EXERCISE AIM: Could you count the lines below that include the word "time" and give only the number?

SOURCE DATA:
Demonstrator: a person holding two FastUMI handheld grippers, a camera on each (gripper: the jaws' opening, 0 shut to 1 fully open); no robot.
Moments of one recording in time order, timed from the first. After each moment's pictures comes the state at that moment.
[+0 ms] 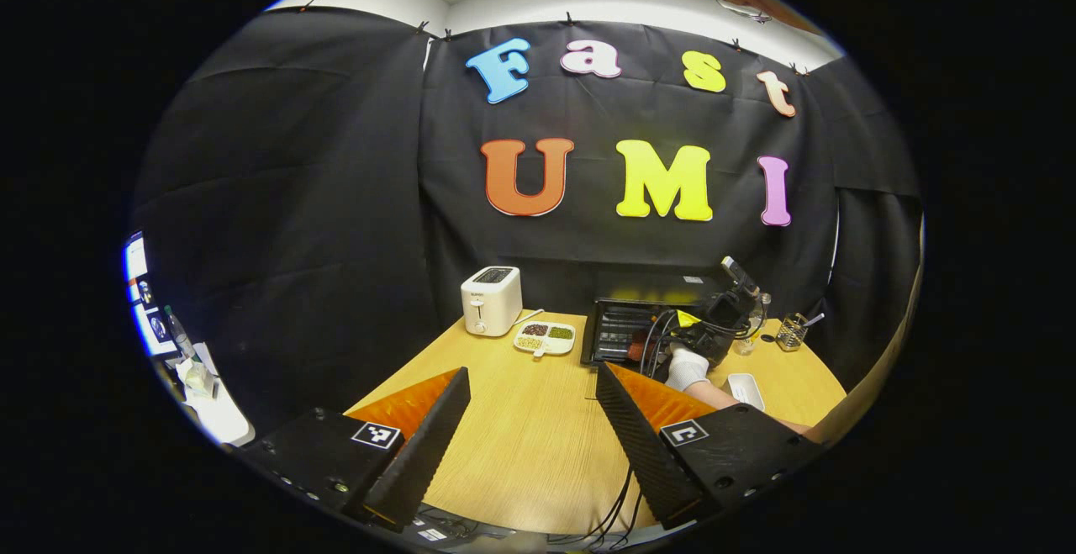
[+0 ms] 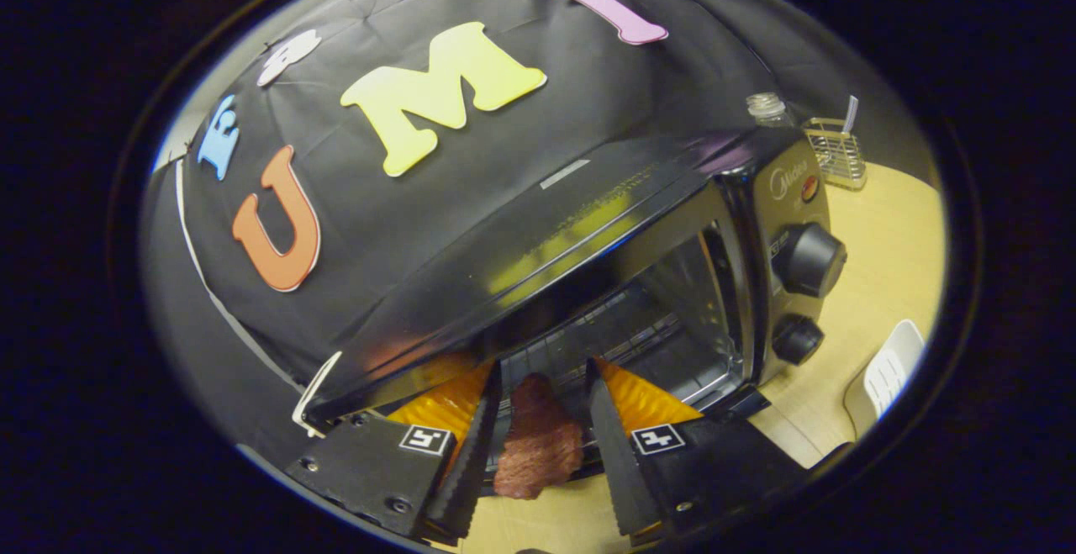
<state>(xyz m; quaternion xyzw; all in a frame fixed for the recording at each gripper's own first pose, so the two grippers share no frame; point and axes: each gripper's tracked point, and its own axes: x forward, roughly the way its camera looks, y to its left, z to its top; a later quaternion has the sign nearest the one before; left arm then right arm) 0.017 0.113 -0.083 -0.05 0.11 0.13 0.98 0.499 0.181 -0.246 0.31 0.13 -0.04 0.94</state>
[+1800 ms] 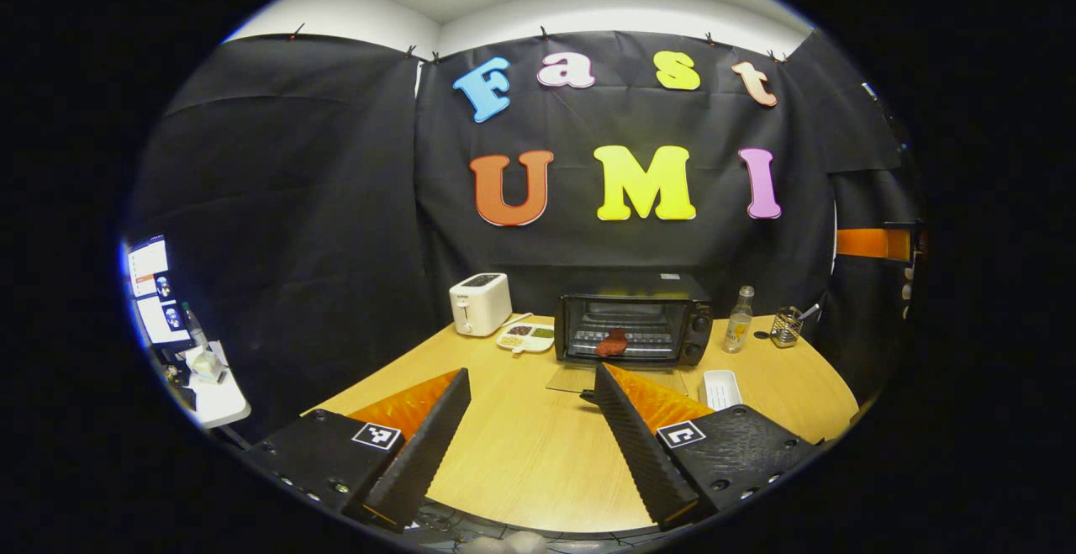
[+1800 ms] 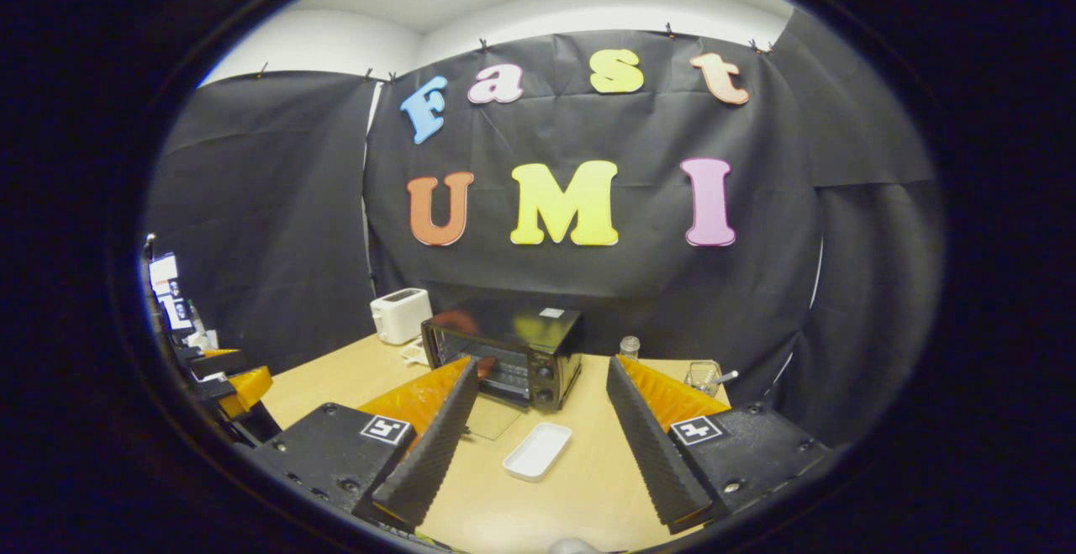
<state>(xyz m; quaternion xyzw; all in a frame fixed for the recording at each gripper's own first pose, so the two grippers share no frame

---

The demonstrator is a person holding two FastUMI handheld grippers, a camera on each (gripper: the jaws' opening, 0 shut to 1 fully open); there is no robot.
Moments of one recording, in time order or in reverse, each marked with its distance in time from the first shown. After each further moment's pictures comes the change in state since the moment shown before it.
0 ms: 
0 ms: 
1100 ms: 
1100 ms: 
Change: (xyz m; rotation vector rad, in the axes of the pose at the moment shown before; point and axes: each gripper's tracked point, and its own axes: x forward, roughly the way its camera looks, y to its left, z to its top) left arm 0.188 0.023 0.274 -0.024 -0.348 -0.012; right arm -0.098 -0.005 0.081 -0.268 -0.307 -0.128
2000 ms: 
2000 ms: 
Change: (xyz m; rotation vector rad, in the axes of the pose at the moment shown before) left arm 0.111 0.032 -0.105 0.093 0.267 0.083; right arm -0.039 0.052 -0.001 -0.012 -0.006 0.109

EXERCISE OUTPUT: 2